I made a really delicious salad last night that was bursting with flavour and nutritious- I would definitely recommend that you give it a try!

Gochujang-Sesame Turkey Salad:



250g ground turkey
2 tbsp gochjang sauce
1 tbsp soy sauce
2 tsp sesame oil
1/4 cup plain Greek yogurt
1 tbsp garlic puree
1 tbsp rice wine vinegar
2 cups baby spinach
1 cup sweet bell pepper, cut into strips
4 radishes, sliced thinly into rounds
1/4 cup carrot, julienned
1 green onion, thinly sliced

In a large salad serving bowl, mix together the greek yogurt, vinegar, 1 tbsp gochujang, 1 tsp soy sauce, 1/2 tsp sesame oil, and 1/2 tsp garlic puree.

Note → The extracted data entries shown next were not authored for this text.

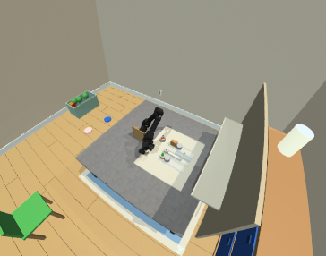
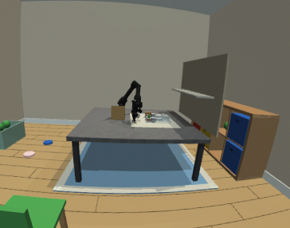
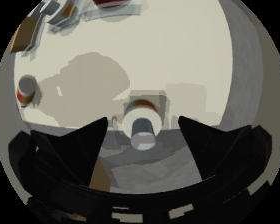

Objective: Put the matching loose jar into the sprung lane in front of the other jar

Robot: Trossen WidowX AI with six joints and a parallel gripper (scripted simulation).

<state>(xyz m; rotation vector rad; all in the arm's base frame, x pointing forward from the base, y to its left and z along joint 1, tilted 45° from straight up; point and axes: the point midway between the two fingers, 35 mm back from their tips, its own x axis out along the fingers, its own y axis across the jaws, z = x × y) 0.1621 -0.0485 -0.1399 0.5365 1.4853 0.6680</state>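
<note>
Now: the brown box 18 cm ahead of my gripper tip, 26 cm to the left of it and 1 cm above it. Also, from my gripper tip: lane 32 cm ahead, 16 cm to the left, 1 cm below.
</note>
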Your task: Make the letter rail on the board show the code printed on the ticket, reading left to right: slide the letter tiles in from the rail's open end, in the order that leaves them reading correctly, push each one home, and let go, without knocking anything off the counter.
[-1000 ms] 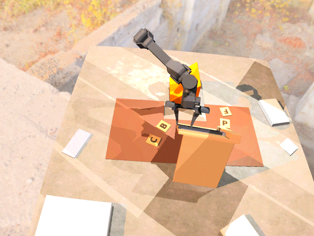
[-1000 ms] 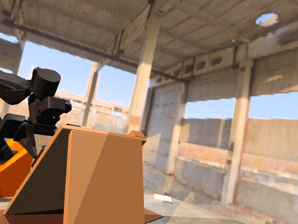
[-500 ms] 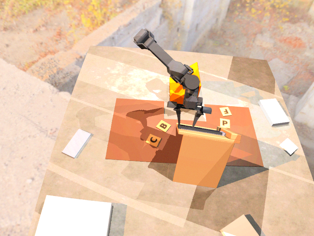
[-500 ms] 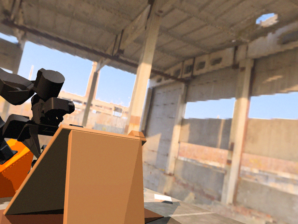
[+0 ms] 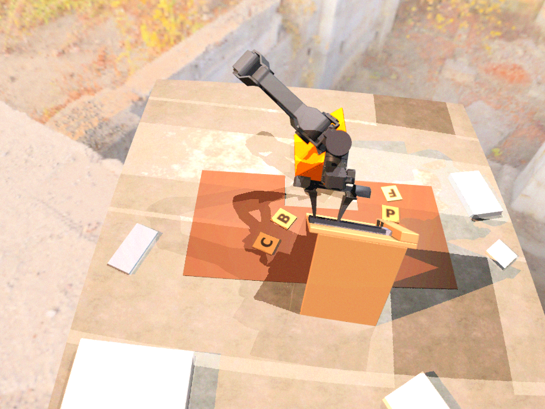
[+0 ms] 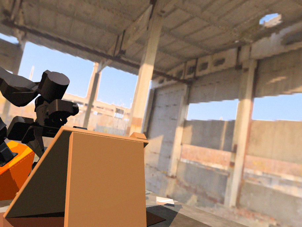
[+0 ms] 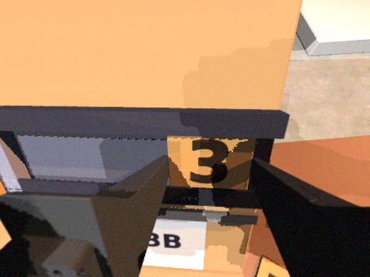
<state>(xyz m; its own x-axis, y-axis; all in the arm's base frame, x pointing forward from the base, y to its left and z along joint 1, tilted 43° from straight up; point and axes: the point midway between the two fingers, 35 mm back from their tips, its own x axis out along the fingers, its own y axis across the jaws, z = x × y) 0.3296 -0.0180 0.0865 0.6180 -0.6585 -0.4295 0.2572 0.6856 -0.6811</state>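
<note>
Right now the white ticket is 7 cm below my gripper tip, 5 cm to the left of it and 4 cm behind it. Also, from my gripper tip: orange mat 18 cm below, 14 cm behind, 5 cm to the left; then grey slab 51 cm to the right, 18 cm below, 7 cm behind.
</note>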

Whisk ingredients together, and add salt and pepper to taste. Set dressing aside for flavours to blend.

Heat a large pan over medium heat and add the remaining sesame oil. When oil is hot, add the turkey. Cook, breaking up any large chunks, until there is no longer any pink, approximately 4-5 min. Season with pepper if desired. 

To the pan with turkey, add the remaining gochujang, soy sauce, and garlic puree, and stir to coat the meat. Cook, stirring occasionally, until the turkey starts to brown, 3-5 min. 

Add the spinach, bell peppers, carrots, and radishes to the bowl with the dressing, and toss to coat. Divide the salad onto two plates and top with the turkey; garnish with green onions.

This recipe is so flavourful I guarantee you won't miss your favourite Asian takeout! Serves two, each serving contains 321 calories, 7g of fat, 23g of carbohydrates, and a whopping 43g of protein! Definitely a great choice. Try it and let me know how you like it!